Regulatory tailwinds

Crypto.com’s bullishness regarding the U.S. market currently stands in contrast with developments in June 2023 when the company decided to shut down its institutional exchange offering, citing limited demand amid a bleak market landscape for crypto in the United States. 

 

At the time, the company was one of several to look towards opportunities outside of the U.S. Shortly afterwards, Crypto.com obtained a crypto trading license in Dubai. Competitors Gemini and Coinbase followed a similar strategy, looking at growth opportunities in the Middle East and Asia.

 

It’s clear that a regulatory crackdown in the U.S. at that time curbed the expansion plans of many cryptocurrency platforms. Many industry experts are of the belief that there will be a pro-crypto Securities and Exchange Commission (SEC) in the U.S. as part of the newly seated Trump administration. 

 

Regulatory clarity is necessary for institutional involvement in the digital assets sector. Last week, Mark Uyeda, Acting Chairman of the SEC, announced the formation of a crypto task force with the objective of creating a clear regulatory framework for crypto.

 

The U.S. is home to the world’s largest capital markets.

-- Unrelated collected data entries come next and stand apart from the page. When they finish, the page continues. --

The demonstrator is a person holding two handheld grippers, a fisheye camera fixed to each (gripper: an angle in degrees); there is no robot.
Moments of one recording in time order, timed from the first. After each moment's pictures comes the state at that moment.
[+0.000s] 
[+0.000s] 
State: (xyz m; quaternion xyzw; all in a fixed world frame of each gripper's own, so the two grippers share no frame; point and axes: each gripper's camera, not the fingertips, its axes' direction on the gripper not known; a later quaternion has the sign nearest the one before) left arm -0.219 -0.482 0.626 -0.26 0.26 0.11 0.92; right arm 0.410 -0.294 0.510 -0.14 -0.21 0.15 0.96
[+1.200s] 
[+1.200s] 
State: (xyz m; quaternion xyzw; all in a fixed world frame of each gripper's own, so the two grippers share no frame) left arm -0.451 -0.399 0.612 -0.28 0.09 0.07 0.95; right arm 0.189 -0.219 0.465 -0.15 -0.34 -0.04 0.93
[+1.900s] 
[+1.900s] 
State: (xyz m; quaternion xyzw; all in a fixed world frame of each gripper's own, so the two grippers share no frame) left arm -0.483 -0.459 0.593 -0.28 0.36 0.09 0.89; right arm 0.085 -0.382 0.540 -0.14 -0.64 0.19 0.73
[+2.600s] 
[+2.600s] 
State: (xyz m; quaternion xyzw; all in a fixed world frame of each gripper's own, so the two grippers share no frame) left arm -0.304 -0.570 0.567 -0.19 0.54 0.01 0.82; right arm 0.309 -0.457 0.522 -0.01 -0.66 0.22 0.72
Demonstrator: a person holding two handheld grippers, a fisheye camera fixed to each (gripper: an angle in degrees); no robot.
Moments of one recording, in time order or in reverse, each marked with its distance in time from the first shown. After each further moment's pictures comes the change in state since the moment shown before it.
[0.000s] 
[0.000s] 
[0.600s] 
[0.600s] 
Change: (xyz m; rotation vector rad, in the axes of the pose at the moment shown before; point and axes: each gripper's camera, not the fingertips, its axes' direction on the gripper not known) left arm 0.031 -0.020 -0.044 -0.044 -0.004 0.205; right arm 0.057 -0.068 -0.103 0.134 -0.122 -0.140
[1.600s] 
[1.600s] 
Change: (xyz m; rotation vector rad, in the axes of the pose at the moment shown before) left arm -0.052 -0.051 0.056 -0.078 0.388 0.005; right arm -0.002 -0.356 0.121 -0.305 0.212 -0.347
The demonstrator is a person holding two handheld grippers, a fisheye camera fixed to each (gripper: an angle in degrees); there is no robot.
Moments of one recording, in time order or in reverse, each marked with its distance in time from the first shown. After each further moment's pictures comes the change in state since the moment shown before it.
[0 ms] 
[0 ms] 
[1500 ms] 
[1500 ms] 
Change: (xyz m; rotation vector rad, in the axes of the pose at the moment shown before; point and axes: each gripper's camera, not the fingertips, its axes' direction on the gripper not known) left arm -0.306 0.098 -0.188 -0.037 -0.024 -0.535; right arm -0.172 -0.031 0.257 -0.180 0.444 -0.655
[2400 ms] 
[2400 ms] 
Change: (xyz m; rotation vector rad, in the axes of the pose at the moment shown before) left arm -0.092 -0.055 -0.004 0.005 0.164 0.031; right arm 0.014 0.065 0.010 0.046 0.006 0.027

A report produced by New York-headquartered blockchain analysis firm Chainalysis late last year identified that 70% of North American crypto transactions involved transfers that had a value in excess of $1 million, pointing to the level of institutional activity within that market. 

 

Earlier this month, Crypto.com added the ability for U.S. platform users to trade stocks and exchange-traded funds (ETFs).